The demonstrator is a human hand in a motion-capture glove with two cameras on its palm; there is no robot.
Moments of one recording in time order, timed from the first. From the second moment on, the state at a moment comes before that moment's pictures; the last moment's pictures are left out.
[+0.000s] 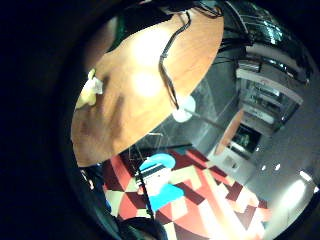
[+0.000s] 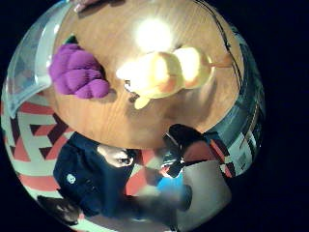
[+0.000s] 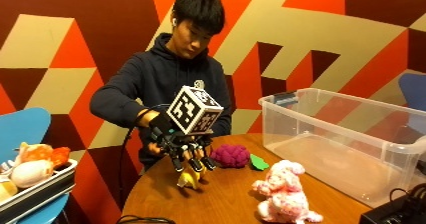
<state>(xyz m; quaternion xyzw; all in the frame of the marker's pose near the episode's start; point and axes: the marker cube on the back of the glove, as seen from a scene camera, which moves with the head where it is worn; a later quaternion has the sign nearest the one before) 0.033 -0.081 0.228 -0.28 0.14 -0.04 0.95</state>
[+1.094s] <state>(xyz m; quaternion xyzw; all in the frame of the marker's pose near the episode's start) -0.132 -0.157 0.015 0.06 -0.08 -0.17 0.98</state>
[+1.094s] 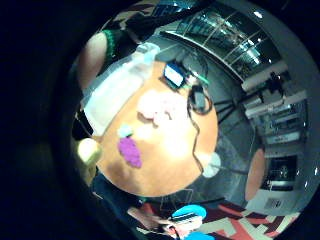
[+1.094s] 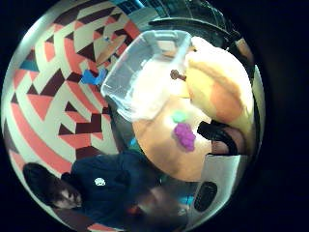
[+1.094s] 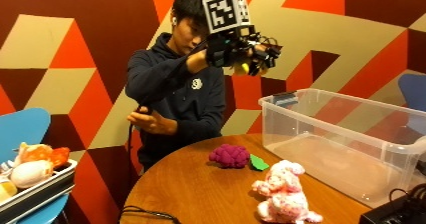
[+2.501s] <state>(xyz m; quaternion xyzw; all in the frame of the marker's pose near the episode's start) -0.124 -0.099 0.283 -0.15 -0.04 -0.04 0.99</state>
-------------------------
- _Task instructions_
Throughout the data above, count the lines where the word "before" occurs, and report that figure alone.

- _Exercise response_
2